+++ TASK INPUT +++

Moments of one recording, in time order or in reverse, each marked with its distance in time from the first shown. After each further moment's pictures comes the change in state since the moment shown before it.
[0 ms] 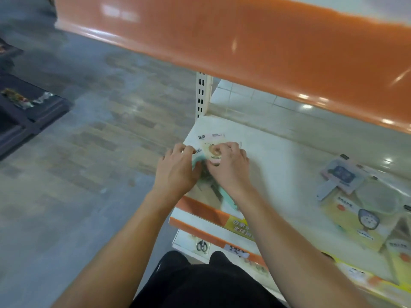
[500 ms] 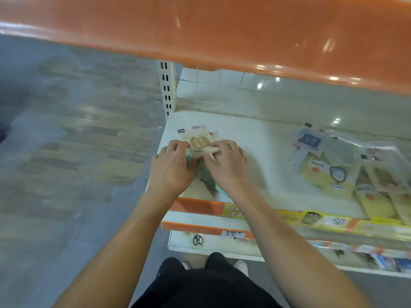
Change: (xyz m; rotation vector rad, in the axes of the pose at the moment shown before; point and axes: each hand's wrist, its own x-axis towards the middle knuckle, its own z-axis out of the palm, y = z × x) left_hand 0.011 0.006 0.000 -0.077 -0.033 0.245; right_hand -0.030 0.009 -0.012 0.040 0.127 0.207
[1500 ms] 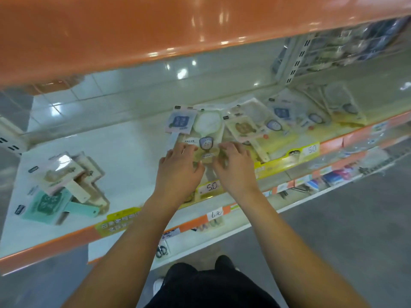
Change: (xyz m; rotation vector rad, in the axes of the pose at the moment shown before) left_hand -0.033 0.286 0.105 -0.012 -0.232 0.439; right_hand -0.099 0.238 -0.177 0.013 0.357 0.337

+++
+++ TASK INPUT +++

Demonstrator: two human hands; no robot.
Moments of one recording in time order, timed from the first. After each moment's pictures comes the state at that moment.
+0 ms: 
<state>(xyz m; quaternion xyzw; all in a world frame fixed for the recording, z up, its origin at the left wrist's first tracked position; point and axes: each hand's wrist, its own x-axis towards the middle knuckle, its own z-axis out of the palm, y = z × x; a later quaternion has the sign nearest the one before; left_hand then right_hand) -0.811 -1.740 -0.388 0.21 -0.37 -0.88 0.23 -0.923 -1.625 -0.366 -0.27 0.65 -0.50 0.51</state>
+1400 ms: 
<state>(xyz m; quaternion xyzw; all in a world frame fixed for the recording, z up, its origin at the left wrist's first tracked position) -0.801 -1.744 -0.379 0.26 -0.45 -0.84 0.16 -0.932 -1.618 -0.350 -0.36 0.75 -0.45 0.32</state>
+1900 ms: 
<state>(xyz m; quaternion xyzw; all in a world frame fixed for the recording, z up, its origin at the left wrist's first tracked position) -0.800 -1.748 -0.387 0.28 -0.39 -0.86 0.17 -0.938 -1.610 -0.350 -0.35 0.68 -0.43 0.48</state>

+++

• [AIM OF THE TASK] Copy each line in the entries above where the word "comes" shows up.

• [SOLVED PROBLEM]
Moments of one recording, in time order or in reverse, each marked with its distance in time from the first shown. After each further moment's pictures comes the change in state since the moment shown before it.
Moments of one recording in time order, timed from the first. After each moment's pictures comes the state at that moment.

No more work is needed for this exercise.